• WORK REQUIRED
All records are to be printed exactly as they appear.

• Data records
::::

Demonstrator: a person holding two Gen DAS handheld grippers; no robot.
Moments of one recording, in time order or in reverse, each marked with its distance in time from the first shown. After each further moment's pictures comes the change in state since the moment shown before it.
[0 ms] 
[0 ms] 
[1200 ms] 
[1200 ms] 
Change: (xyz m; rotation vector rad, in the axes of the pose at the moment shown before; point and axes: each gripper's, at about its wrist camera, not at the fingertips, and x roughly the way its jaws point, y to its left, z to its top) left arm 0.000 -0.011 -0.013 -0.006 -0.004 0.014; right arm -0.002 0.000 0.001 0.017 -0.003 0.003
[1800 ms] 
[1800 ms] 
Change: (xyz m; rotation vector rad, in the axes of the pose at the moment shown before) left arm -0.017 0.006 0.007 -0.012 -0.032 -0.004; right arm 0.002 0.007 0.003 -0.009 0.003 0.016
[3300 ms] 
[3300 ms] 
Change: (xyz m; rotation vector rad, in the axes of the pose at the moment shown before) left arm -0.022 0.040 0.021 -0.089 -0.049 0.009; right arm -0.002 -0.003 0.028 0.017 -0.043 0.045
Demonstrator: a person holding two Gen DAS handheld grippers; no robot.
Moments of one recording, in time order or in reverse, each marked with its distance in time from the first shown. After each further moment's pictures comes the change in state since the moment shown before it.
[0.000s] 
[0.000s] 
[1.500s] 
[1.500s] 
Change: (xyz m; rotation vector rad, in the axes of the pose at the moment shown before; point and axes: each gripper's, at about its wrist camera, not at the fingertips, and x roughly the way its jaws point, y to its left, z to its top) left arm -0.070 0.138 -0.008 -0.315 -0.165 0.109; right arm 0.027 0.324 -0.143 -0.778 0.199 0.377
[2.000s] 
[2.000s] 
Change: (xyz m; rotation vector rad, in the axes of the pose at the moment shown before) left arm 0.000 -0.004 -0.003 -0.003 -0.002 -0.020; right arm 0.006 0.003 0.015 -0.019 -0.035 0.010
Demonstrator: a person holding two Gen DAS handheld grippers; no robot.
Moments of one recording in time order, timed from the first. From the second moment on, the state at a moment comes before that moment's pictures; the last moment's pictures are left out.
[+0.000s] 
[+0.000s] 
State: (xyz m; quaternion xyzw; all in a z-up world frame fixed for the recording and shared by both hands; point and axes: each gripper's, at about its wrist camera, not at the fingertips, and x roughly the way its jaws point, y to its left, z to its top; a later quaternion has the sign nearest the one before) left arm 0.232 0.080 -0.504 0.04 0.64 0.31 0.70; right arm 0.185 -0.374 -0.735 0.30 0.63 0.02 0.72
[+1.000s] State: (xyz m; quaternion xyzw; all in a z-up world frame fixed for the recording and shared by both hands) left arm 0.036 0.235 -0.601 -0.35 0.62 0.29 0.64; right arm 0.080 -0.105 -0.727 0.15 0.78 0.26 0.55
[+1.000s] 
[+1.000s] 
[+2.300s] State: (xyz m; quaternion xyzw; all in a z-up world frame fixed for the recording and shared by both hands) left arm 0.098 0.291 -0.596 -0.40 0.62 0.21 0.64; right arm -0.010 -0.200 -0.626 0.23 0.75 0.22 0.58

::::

• THE COMPLETED TASK
Demonstrator: a person holding two Gen DAS handheld grippers; no robot.
Moments of one recording, in time order or in reverse, each marked with its distance in time from the first shown. After each further moment's pictures comes the change in state since the moment shown before it.
[0 ms] 
[0 ms] 
[1200 ms] 
[1200 ms] 
Change: (xyz m; rotation vector rad, in the axes of the pose at the moment shown before; point and axes: each gripper's, at about its wrist camera, not at the fingertips, and x roughly the way its jaws point, y to its left, z to its top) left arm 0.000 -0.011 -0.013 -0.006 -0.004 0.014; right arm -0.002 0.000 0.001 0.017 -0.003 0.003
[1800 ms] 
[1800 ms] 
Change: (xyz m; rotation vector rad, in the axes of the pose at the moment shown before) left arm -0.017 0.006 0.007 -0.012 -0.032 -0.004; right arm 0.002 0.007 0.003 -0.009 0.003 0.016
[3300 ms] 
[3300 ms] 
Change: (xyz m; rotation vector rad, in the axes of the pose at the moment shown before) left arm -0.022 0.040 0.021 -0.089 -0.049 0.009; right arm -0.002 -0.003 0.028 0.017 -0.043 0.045
Demonstrator: a person holding two Gen DAS handheld grippers; no robot.
Moments of one recording, in time order or in reverse, each marked with its distance in time from the first shown. After each further moment's pictures comes the change in state since the moment shown before it.
[0.000s] 
[0.000s] 
[1.500s] 
[1.500s] 
Change: (xyz m; rotation vector rad, in the axes of the pose at the moment shown before; point and axes: each gripper's, at about its wrist camera, not at the fingertips, and x roughly the way its jaws point, y to its left, z to its top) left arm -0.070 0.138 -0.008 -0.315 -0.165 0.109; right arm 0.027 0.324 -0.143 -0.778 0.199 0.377
[2.000s] 
[2.000s] 
Change: (xyz m; rotation vector rad, in the axes of the pose at the moment shown before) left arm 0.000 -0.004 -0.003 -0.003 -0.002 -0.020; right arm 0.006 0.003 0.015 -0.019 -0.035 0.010
Demonstrator: a person holding two Gen DAS handheld grippers; no robot.
Moments of one recording in time order, timed from the first. From the second moment on, the state at a moment comes before that moment's pictures; the last moment's pictures are left out.
[+0.000s] 
[+0.000s] 
State: (xyz m; quaternion xyzw; all in a z-up world frame fixed for the recording and shared by both hands; point and axes: each gripper's, at about its wrist camera, not at the fingertips, and x roughly the way its jaws point, y to its left, z to its top; a later quaternion has the sign nearest the one before) left arm 0.232 0.080 -0.504 0.04 0.64 0.31 0.70; right arm 0.185 -0.374 -0.735 0.30 0.63 0.02 0.72
[+1.000s] State: (xyz m; quaternion xyzw; all in a z-up world frame fixed for the recording and shared by both hands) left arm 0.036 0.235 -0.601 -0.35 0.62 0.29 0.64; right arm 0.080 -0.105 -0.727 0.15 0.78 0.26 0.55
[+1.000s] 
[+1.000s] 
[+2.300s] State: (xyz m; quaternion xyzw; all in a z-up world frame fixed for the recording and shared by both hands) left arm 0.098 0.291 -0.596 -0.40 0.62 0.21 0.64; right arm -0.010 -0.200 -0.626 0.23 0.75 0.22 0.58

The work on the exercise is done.